Am 1. September 2026 wird Dominik Grässlin die Kaplanstelle der Münstergemeinde St. Martin und der Gemeinde St. Petrus in Bonn übernehmen. Ein Schritt, der für ihn nicht nur beruflich, sondern auch persönlich von großer Bedeutung ist. „Ich freue mich sehr über die Rückkehr nach Bonn“, gesteht er, wo er während seiner Studienzeit prägende Erfahrungen gesammelt hat. Vor allem die Förderung der Jugendarbeit, die ihm am Herzen liegt, wird ein zentraler Aspekt seiner neuen Tätigkeit sein. Hier hat er die Aufgabe, die bereits von seinem Vorgänger, Kaplan Jasper, ins Leben gerufenen Projekte am EKKO und in der Bonner Innenstadt fortzuführen. Das klingt doch nach einer echten Herausforderung!
Die Bekanntgabe seiner neuen Rolle erfolgte durch das Katholische Stadtdekanat Bonn, und Bonner Stadtdechant Msgr. Markus Hofmann zeigte sich erfreut über die schnelle Nachbesetzung der Kaplanstelle nach dem Weggang von Christian Jasper. Jasper, der seit September 2020 als Stadtjugendseelsorger in Bonn tätig war, hat viel bewegt und wird sicher in guter Erinnerung bleiben. Grässlin wird auch die Junge Messe am Sonntagabend regelmäßig feiern – ein Event, das vielen Jugendlichen eine wichtige Plattform bietet. Wenn das kein Grund zur Freude ist!
Ein Blick auf den Werdegang von Dominik Grässlin
1993 in Kappeln an der Ostsee geboren, hat Dominik Grässlin schon früh seine Leidenschaft für die Theologie entdeckt. Sein Abitur legte er 2011 in Jever/Friesland ab und wurde wenig später als Priesterkandidat für das Erzbistum Köln ins Collegium Albertinum aufgenommen. Hier begann sein Weg in die Welt der katholischen Kirche. Während seines Studiums in Bonn und Mainz hat er die Grundlagen gelegt, die ihn schließlich 2021 zur Diakonatsweihe und im Juni 2022 zur Priesterweihe führten. Seither ist er Kaplan an den Kölner Pfarreien Hl. Franz von Assisi und St. Marien und hat seit Dezember 2024 auch Verantwortung in St. Engelbert und St. Bonifatius übernommen.
Die Jugendarbeit, die eine Herzensangelegenheit für Grässlin ist, wird von den regionalen Jugendseelsorgern koordiniert. In Bonn, dem Rhein-Sieg-Kreis und dem Kreis Euskirchen gibt es spezielle jugendpastorale Zentren, die als Anlauf- und Begegnungsstätten für junge Menschen dienen. EKKO am Bonner Münster ist ein solches Zentrum, das durch seine vielseitigen Angebote, darunter auch „Aktivreisen“, besticht. Die Stadt- und Kreisjugendseelsorge will junge Menschen dazu anregen, die tiefere Dimension des Lebens zu erkunden und persönliche Begegnungen zu schaffen, ohne dabei fertige Antworten zu liefern.

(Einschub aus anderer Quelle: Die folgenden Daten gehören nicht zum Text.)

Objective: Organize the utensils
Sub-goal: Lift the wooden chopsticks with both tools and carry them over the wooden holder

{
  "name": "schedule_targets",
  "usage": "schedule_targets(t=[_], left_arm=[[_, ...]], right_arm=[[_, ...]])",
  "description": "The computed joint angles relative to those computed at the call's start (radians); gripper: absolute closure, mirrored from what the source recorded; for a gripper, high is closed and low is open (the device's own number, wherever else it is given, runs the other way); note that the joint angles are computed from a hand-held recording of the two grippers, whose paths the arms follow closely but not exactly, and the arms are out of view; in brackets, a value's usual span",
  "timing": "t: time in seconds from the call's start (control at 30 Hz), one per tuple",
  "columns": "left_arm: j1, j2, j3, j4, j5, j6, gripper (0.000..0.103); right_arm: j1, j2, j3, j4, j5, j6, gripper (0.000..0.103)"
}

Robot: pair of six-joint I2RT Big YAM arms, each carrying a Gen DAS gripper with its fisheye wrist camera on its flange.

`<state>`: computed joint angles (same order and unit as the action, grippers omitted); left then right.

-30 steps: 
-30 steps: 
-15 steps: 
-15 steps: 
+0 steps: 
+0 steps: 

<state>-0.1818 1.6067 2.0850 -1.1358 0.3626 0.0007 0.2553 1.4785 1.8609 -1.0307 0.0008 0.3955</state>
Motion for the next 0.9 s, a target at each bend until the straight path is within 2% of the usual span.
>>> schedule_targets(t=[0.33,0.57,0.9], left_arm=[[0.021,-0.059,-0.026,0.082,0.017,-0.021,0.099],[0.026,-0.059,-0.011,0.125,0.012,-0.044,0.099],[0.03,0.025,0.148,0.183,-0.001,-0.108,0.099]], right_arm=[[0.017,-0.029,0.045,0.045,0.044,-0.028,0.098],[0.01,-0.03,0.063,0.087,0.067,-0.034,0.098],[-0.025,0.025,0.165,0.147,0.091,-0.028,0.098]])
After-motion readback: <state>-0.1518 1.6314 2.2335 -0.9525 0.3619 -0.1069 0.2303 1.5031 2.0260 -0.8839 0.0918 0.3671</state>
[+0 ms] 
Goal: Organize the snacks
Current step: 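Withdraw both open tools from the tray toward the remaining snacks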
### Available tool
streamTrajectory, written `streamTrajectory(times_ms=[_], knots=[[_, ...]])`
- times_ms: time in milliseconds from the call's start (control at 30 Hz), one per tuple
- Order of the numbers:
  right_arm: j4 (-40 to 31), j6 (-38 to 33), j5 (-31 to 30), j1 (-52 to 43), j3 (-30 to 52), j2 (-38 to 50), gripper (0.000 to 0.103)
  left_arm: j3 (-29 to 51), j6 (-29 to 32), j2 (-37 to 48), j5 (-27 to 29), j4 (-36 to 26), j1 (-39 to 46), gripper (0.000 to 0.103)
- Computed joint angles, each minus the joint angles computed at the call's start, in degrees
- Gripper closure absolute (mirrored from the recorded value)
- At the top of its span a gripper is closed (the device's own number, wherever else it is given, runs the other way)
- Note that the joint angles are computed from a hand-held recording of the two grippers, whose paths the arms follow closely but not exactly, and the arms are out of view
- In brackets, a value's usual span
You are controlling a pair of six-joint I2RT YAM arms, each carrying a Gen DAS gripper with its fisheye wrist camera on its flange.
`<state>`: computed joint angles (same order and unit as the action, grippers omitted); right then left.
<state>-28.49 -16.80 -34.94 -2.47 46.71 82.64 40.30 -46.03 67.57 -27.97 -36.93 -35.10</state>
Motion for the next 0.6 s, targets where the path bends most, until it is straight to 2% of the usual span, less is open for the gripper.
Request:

Ein Abschied und ein Neuanfang
Christian Jasper, der die Jugendarbeit in Bonn maßgeblich geprägt hat, wird in der Gemeinde fehlen. Er hat nicht nur als Stadtjugendseelsorger gewirkt, sondern auch als Präses des BDKJ-Stadtverbandes und im Bonner Sendungsraum Innenstadt, wo er auch die Münster-Pfarrei St. Martin übergangsweise verwaltet hat. Seine Wurzeln als Messdiener und seine Jurastudienzeit in Köln haben sicherlich dazu beigetragen, dass er sich für die Priesterlaufbahn entschieden hat. Denn während seines Theologiestudiums im Collegium Albertinum kam der entscheidende Wendepunkt: der Entschluss, Priester zu werden. Nach seiner Priesterweihe im Kölner Dom durch Erzbischof Rainer Kardinal Woelki begann er seine erste Tätigkeit in Düsseldorf mit dem Fokus auf Jugendarbeit.
Mit Grässlin an der Spitze wird die Jugendarbeit in Bonn sicherlich eine neue Dynamik erfahren. Es bleibt spannend, wie er die Traditionen und Projekte seines Vorgängers weiterführen und möglicherweise neue Impulse setzen wird. Der Einführungsgottesdienst am 6. September um 18 Uhr in der Münsterbasilika wird ein schöner Rahmen sein, um ihn willkommen zu heißen. Ein neuer Abschnitt beginnt, und die Vorfreude auf das, was kommt, ist spürbar!